How do you define "nuclear option"?

Simon, I agree with most of your post, but I must ask for clarification regarding how you define the "nuclear option." I don't believe that one Senate can adopt super-majority rules which are binding on future Senates. To posit a ridiculously extreme case, imagine that the Senate adopted a rule requiring, say, 99 affirmative votes in order to pass tax cuts, and also a rule requiring 99 affirmative votes to amend that particular rule. Would this then be binding in perpetuity? It can't be. Particularly if establishing such a rule to begin with requires only a simple majority, or even a 2/3 majority. This would allow a temporary majority to permanently tie the hands of all the majorities which come after them. To the extent that the Senate can adopt supermajority requirements, such can only be binding during the life of the Congress which adopted them (i.e., for no more than 2 years, until the next general election). It is then up to the new Senate to decide whether to readopt those rules or not.

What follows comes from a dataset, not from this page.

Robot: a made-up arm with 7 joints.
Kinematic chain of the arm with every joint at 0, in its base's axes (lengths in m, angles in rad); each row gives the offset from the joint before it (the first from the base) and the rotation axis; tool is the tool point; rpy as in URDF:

By the "nuclear option," I

By the "nuclear option," I refer generically to various proposed plans which share in common the manouvre wherein the Vice President qua President of the Senate rules that the filibuster of judicial nominees was unconstitutional. The basic point you advance here, as I read it, is that today's Congress cannot bind the conduct of tommorow's Congress, and I completely agree with that. But that's not what's at isue with the nuclear option: the Senate can adopt rules including supermajority provisions, and it can adopt rules that provide mechanisms for changing the rules, that are binding once adopted. The picture becomes muddied because (unlike the House, which formally readopts its rules at the beginning of each session), each Senate is by tradition deemed to adopt the rules of the preceding Senate nem con unless someone present objects. That is the time to make objections to the rules, and none being made, the Senate is bound by its rules.